▶ _Task_: From the records below, copy each line in which the string "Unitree" occurs.
═════ Data for the task ═════
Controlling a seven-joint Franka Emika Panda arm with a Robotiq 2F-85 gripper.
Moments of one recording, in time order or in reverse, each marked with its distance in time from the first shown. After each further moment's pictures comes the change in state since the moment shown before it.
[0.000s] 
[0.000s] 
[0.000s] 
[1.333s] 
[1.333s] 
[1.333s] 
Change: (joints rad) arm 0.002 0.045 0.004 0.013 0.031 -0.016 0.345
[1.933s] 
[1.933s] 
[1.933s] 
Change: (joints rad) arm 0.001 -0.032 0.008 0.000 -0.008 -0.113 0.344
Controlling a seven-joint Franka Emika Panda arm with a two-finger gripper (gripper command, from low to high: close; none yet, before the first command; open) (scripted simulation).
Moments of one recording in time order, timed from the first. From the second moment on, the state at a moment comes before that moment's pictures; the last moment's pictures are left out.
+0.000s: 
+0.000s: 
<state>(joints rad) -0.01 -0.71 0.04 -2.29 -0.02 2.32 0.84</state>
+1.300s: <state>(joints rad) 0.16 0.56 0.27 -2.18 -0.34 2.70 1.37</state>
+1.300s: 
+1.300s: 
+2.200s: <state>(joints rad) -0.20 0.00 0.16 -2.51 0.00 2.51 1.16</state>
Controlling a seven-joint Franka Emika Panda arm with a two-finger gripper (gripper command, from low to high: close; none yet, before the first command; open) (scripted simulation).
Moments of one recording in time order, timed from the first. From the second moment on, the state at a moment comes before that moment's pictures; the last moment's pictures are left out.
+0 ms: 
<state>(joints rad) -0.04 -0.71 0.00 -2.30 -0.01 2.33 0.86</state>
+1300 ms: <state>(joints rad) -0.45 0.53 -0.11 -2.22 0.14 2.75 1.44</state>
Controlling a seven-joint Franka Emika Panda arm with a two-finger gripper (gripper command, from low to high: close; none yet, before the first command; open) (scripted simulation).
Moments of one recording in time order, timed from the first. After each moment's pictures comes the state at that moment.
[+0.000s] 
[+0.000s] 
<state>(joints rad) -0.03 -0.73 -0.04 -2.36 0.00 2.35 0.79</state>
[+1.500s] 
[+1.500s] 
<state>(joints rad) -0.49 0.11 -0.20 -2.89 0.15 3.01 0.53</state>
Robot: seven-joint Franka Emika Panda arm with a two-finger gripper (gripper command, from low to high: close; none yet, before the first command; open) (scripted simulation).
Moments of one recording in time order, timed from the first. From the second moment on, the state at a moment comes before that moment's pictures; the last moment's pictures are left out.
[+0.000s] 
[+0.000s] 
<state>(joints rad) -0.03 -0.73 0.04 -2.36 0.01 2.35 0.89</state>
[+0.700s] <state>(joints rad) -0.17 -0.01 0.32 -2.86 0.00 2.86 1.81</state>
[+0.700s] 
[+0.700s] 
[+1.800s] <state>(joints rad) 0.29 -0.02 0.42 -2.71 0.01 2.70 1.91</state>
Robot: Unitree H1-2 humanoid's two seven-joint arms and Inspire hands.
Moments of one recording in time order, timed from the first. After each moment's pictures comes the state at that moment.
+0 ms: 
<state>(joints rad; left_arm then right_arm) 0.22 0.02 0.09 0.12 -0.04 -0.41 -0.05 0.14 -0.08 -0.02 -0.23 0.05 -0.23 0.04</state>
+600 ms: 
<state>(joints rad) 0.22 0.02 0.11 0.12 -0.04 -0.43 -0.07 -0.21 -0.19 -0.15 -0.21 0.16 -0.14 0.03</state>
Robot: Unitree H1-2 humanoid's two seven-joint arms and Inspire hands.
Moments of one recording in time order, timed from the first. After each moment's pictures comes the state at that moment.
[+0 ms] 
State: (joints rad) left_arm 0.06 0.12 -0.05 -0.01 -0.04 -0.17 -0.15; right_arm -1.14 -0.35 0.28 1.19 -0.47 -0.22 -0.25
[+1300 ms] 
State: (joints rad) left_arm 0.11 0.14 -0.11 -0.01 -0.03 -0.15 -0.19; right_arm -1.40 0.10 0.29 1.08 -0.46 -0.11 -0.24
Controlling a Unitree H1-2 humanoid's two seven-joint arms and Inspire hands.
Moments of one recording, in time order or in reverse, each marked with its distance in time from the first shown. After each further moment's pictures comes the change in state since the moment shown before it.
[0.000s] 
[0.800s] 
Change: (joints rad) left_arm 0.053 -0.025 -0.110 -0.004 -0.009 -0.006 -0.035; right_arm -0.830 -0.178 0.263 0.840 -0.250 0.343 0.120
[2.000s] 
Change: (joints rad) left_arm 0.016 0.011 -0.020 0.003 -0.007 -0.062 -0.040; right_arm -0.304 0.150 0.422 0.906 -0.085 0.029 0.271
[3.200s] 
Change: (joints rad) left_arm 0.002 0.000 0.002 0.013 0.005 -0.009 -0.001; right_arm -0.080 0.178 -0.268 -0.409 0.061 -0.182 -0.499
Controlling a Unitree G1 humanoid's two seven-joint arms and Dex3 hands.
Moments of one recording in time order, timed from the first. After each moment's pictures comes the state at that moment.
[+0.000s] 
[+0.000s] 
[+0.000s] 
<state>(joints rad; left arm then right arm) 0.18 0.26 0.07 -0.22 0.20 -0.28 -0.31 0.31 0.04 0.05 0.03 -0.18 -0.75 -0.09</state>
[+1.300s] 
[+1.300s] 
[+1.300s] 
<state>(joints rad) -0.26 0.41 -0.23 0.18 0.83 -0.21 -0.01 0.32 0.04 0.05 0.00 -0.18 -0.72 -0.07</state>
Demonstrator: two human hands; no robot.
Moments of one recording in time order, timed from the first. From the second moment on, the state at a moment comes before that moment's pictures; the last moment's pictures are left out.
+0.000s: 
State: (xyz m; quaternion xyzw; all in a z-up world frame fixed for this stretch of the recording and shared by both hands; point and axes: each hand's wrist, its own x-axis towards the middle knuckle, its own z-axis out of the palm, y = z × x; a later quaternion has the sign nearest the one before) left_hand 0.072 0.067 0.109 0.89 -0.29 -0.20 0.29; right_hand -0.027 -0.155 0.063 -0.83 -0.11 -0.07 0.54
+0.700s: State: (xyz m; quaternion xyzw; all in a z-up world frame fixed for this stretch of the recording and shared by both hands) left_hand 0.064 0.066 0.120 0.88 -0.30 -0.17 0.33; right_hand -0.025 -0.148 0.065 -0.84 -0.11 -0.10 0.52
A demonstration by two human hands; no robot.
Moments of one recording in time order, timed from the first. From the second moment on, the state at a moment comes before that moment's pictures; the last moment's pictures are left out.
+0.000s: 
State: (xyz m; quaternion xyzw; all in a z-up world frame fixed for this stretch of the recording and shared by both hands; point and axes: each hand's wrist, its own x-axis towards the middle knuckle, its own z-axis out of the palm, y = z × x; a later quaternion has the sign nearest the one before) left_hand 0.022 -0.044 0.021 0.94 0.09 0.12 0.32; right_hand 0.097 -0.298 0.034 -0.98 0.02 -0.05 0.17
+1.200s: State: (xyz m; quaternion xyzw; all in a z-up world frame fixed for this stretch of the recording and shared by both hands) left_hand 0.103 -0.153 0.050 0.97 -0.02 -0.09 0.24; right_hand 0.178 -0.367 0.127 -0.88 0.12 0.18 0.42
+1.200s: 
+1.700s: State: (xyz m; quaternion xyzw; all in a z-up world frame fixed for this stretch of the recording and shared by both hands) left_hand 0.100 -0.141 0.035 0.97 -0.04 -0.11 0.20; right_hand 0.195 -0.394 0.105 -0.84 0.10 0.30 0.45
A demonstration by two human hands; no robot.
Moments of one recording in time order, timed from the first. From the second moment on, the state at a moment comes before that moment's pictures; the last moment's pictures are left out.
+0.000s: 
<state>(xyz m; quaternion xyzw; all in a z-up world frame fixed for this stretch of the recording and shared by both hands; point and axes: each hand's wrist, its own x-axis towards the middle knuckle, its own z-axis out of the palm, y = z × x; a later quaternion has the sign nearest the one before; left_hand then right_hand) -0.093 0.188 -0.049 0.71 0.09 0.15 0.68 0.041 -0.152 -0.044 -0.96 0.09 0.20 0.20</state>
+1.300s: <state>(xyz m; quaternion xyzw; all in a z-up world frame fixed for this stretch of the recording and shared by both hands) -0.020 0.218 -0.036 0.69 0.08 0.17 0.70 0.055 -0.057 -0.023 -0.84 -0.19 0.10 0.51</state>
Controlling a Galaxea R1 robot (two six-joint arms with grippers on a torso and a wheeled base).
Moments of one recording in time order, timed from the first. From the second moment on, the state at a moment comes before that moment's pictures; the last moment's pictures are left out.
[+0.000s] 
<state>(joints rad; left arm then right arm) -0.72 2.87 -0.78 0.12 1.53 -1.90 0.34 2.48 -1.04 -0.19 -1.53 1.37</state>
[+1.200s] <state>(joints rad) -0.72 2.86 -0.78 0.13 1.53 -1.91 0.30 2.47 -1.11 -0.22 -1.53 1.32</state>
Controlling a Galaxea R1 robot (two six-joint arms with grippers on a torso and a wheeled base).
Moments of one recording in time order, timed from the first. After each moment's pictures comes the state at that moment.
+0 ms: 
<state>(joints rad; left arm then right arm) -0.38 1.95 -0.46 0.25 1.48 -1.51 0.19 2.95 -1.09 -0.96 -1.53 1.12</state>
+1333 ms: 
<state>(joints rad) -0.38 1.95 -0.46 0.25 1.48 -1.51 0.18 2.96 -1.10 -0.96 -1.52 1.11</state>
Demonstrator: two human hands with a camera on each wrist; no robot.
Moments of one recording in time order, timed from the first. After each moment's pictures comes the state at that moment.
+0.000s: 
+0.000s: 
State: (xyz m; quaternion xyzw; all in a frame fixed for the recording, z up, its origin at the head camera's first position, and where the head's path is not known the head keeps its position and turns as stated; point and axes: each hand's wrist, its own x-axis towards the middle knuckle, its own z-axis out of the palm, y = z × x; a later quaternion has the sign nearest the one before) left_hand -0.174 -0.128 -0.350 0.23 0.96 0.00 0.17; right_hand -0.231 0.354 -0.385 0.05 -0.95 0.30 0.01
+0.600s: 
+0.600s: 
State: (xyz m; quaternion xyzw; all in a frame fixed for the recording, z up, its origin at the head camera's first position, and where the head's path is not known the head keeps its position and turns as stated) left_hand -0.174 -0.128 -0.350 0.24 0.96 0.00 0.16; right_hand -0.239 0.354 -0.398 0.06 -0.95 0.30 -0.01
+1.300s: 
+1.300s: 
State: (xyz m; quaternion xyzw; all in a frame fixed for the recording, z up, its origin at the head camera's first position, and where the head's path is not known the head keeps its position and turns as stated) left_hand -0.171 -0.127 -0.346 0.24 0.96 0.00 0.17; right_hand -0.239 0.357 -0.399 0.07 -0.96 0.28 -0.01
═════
▶ _Problem solution_:
Robot: Unitree H1-2 humanoid's two seven-joint arms and Inspire hands.
Robot: Unitree H1-2 humanoid's two seven-joint arms and Inspire hands.
Controlling a Unitree H1-2 humanoid's two seven-joint arms and Inspire hands.
Controlling a Unitree G1 humanoid's two seven-joint arms and Dex3 hands.

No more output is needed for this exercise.